=== Begin Enclosure ===

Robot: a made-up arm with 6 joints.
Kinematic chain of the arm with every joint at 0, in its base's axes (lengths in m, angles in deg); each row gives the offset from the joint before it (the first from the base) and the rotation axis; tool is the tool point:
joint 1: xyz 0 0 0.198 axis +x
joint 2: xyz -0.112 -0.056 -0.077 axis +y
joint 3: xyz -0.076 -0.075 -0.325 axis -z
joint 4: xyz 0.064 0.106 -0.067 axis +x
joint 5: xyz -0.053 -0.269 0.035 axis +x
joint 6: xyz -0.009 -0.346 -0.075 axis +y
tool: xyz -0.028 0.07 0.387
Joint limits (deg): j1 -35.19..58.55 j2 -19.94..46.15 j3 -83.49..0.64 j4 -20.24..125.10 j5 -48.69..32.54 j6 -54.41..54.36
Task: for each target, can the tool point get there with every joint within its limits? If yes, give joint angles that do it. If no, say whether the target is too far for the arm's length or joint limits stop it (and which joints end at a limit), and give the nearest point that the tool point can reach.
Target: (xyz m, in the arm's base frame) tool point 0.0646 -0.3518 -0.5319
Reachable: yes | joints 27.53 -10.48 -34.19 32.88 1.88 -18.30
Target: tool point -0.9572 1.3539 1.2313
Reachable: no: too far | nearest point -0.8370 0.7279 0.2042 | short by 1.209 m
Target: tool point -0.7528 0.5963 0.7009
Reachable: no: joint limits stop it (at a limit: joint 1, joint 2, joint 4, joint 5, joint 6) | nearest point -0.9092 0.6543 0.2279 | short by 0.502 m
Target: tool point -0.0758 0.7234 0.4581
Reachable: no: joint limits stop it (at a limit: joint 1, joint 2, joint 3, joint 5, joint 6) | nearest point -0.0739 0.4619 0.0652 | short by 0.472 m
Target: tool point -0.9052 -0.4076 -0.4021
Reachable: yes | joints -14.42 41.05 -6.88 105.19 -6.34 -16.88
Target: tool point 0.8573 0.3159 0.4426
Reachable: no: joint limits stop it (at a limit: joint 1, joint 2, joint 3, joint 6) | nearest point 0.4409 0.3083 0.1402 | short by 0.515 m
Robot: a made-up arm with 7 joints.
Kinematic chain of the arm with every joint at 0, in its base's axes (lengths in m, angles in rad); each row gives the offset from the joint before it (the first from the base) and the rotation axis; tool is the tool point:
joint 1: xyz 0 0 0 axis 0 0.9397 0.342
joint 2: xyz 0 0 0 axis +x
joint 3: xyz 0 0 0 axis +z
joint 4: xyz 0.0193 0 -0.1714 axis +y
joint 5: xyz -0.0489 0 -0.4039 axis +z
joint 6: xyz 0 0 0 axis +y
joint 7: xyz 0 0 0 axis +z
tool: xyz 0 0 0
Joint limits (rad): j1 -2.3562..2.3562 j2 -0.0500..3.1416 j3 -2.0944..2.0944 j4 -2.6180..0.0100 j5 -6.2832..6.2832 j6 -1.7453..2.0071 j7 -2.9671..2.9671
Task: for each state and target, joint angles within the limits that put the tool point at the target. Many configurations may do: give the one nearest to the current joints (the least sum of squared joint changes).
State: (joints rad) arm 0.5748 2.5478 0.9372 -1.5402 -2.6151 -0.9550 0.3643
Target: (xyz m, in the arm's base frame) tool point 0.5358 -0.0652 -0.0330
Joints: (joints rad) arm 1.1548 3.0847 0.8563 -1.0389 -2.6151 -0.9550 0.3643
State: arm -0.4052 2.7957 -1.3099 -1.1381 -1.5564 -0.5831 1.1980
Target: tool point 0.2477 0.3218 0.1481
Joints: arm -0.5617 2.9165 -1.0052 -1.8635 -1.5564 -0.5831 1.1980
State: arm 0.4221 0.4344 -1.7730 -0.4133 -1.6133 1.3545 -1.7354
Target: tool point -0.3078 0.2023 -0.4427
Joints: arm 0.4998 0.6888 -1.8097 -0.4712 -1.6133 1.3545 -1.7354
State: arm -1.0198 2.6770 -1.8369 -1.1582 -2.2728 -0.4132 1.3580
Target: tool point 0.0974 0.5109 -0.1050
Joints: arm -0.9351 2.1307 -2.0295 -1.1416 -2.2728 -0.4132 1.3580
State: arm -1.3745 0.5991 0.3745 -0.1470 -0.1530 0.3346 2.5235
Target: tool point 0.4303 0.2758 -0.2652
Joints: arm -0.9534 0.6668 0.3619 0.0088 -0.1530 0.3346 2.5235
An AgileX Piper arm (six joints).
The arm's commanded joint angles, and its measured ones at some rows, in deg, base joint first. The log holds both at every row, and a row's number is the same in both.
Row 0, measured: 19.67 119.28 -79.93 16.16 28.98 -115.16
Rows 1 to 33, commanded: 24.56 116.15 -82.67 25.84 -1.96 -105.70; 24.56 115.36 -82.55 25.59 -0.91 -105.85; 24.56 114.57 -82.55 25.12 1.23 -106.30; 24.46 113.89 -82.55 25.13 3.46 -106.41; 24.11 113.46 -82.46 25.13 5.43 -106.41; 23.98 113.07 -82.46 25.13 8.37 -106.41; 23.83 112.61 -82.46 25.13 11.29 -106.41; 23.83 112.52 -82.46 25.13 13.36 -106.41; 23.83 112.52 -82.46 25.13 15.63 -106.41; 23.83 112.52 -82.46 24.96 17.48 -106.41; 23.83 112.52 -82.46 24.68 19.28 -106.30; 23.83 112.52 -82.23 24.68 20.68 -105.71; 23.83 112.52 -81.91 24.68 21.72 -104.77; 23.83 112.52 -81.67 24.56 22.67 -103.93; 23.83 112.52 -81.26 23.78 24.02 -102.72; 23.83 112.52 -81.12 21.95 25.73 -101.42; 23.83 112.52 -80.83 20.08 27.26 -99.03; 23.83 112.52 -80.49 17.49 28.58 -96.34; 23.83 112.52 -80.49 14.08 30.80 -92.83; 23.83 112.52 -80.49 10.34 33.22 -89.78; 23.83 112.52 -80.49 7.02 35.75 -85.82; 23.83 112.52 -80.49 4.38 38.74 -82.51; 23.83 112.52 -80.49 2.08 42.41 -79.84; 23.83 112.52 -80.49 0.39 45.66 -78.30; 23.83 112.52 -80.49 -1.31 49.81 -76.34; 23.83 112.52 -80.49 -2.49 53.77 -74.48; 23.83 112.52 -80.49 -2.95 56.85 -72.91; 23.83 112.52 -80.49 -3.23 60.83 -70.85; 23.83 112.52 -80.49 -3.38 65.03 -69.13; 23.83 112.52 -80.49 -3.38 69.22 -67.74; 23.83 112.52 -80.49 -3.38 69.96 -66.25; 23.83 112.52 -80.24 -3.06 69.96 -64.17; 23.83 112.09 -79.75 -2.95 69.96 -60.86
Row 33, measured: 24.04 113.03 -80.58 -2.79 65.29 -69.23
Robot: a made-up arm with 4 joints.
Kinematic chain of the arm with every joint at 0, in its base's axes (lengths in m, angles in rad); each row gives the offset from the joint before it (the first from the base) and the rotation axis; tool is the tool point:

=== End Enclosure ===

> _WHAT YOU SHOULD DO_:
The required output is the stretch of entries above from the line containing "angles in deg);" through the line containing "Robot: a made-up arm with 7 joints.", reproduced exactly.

> _ANSWER FOR THE TASK_:
Kinematic chain of the arm with every joint at 0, in its base's axes (lengths in m, angles in deg); each row gives the offset from the joint before it (the first from the base) and the rotation axis; tool is the tool point:
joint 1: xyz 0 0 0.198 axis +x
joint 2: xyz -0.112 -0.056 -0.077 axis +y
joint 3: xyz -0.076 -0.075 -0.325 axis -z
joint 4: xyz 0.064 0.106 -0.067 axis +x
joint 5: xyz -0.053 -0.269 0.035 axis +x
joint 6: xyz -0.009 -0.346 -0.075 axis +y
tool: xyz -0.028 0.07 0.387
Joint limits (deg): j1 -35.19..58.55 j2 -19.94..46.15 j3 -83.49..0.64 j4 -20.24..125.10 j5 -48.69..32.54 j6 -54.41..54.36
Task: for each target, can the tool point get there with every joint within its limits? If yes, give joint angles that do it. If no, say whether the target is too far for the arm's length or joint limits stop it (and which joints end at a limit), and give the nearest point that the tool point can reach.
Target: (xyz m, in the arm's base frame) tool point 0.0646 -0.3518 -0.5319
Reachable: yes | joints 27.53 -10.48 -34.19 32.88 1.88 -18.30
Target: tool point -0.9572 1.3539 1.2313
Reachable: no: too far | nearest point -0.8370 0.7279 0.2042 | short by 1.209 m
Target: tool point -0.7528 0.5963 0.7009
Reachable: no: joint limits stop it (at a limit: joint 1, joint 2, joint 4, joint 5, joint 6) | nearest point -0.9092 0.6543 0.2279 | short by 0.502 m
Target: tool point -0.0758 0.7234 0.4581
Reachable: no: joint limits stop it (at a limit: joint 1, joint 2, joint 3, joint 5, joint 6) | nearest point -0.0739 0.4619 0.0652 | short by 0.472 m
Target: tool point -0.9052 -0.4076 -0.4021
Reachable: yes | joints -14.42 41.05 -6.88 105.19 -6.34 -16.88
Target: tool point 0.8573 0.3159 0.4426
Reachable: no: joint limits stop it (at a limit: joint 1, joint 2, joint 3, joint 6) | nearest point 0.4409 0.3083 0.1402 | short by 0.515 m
Robot: a made-up arm with 7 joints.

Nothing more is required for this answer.